**What you need to do**
Search the data for the string "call", and report each line where it is found.

**Stored data entries**
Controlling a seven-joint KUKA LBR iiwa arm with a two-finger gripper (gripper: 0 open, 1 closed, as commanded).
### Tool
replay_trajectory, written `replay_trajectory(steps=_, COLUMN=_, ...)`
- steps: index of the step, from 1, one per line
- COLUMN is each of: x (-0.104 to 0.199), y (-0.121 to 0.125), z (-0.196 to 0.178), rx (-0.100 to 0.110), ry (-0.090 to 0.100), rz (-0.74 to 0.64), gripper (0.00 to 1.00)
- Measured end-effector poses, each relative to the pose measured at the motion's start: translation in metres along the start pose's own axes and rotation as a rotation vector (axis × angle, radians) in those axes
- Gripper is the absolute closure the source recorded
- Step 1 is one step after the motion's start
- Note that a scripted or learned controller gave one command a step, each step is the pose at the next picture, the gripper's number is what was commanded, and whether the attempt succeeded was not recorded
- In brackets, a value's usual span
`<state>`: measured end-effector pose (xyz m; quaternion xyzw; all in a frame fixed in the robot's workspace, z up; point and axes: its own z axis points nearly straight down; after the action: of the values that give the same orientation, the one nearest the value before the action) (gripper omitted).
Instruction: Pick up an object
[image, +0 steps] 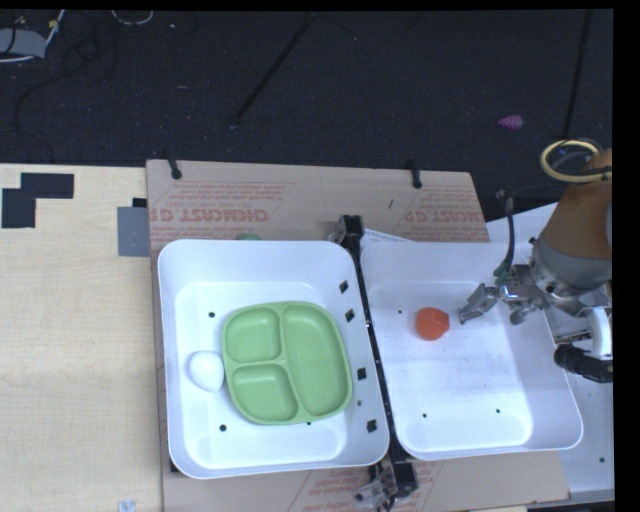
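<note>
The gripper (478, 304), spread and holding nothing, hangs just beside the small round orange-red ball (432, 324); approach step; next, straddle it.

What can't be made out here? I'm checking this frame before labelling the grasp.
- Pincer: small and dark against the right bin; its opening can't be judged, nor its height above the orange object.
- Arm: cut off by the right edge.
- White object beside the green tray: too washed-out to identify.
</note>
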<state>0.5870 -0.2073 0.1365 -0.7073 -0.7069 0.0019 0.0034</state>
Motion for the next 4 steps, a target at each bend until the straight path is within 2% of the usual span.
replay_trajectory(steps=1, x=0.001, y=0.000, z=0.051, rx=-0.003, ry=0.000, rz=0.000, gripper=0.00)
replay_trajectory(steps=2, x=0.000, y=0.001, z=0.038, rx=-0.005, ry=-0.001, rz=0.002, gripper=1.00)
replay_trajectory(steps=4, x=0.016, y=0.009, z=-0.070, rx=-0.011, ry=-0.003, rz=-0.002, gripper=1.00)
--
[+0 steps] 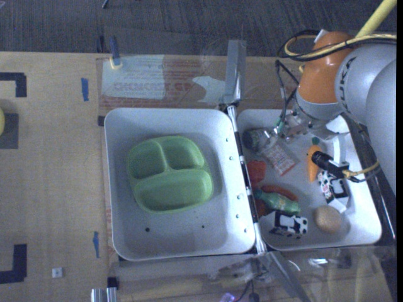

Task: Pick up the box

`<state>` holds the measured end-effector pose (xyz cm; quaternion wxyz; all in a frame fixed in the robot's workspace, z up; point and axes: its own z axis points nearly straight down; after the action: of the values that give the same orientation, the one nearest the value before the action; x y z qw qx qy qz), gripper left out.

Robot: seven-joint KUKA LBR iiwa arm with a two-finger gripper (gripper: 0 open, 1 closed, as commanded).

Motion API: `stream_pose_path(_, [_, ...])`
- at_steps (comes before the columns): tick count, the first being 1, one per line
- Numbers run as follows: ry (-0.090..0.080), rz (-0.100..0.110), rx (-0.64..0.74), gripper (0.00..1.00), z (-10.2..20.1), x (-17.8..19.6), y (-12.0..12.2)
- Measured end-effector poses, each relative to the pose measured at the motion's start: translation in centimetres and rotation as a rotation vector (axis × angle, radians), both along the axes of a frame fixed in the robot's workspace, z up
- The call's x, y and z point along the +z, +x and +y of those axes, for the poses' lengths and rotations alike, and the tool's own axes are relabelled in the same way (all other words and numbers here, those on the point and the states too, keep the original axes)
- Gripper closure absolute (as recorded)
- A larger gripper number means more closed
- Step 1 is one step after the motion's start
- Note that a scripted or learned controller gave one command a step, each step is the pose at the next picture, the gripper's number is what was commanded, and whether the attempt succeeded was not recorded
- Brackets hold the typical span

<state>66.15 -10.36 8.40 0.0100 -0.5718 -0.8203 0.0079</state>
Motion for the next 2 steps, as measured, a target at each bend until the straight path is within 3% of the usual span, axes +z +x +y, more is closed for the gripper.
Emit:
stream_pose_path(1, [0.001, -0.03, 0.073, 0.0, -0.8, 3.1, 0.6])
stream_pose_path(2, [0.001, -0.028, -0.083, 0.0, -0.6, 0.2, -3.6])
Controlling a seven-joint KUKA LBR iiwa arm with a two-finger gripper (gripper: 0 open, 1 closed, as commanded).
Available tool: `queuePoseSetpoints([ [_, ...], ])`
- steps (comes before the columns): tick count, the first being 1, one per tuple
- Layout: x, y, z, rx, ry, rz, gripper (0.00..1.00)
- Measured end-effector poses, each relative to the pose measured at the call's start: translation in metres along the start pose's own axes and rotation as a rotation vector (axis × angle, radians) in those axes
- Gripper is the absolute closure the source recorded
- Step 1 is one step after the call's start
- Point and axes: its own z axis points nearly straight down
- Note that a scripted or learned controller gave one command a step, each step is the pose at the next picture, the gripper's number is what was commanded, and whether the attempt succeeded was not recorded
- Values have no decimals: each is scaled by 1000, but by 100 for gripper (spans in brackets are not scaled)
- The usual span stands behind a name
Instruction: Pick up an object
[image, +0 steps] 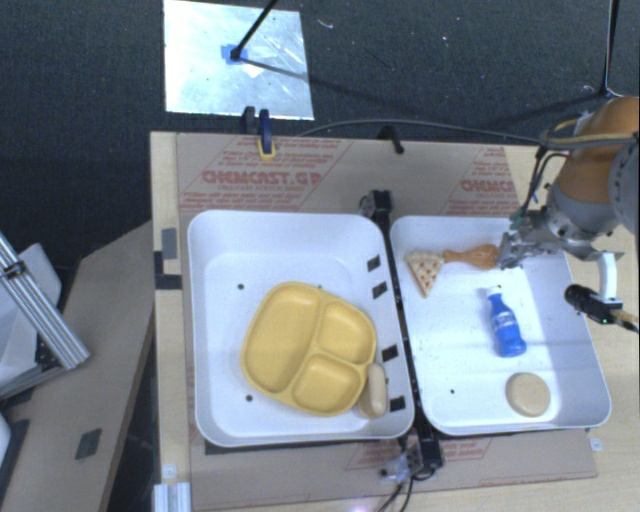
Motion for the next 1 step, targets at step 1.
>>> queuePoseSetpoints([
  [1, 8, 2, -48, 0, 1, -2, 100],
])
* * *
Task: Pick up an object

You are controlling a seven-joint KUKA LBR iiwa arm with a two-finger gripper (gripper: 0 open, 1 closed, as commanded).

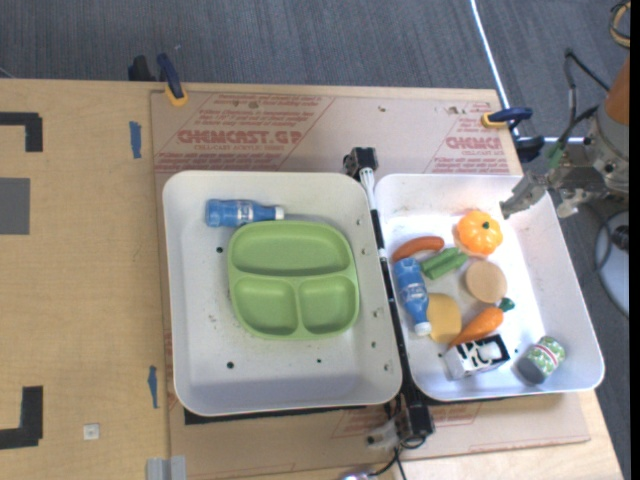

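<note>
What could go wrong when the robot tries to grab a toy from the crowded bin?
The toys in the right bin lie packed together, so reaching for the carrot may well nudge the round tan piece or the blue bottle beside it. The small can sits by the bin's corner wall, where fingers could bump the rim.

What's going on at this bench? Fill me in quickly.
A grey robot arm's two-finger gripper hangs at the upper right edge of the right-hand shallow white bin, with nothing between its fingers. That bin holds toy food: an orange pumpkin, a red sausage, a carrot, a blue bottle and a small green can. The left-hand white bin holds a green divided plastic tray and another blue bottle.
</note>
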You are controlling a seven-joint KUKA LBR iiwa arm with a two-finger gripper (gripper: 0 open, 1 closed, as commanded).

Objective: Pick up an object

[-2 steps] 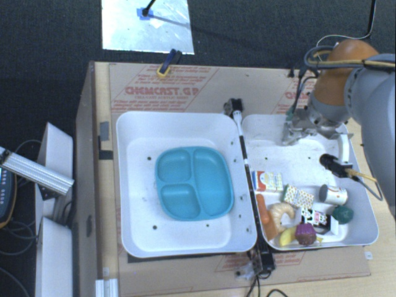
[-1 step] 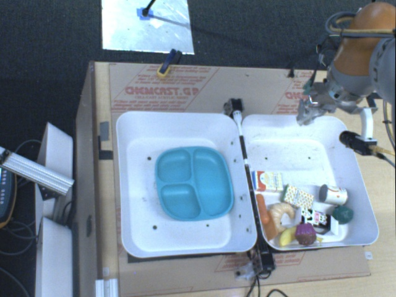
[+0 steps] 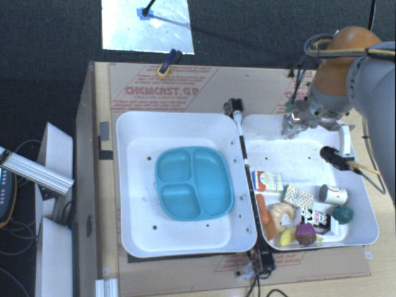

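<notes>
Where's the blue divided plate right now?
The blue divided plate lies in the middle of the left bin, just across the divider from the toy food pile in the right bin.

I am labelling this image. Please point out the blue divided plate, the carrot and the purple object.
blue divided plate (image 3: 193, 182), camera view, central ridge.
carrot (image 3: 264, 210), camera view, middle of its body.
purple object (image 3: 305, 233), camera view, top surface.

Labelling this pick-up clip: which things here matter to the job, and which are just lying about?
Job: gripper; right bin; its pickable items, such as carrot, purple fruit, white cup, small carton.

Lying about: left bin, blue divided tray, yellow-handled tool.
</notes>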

**Task result**
- The call's x, y and z point along the +z, +x and +y of those axes, for the poses' lengths and rotations alike, and the tool's own axes are relabelled in the same way (all other words and numbers here, those on the point and the states too, keep the original axes)
- Measured end-effector poses, each relative to the pose measured at the call's start: translation in metres along the start pose's own axes and rotation as a rotation vector (axis × angle, radians) in those axes
- Step 1 is one step after the call's start

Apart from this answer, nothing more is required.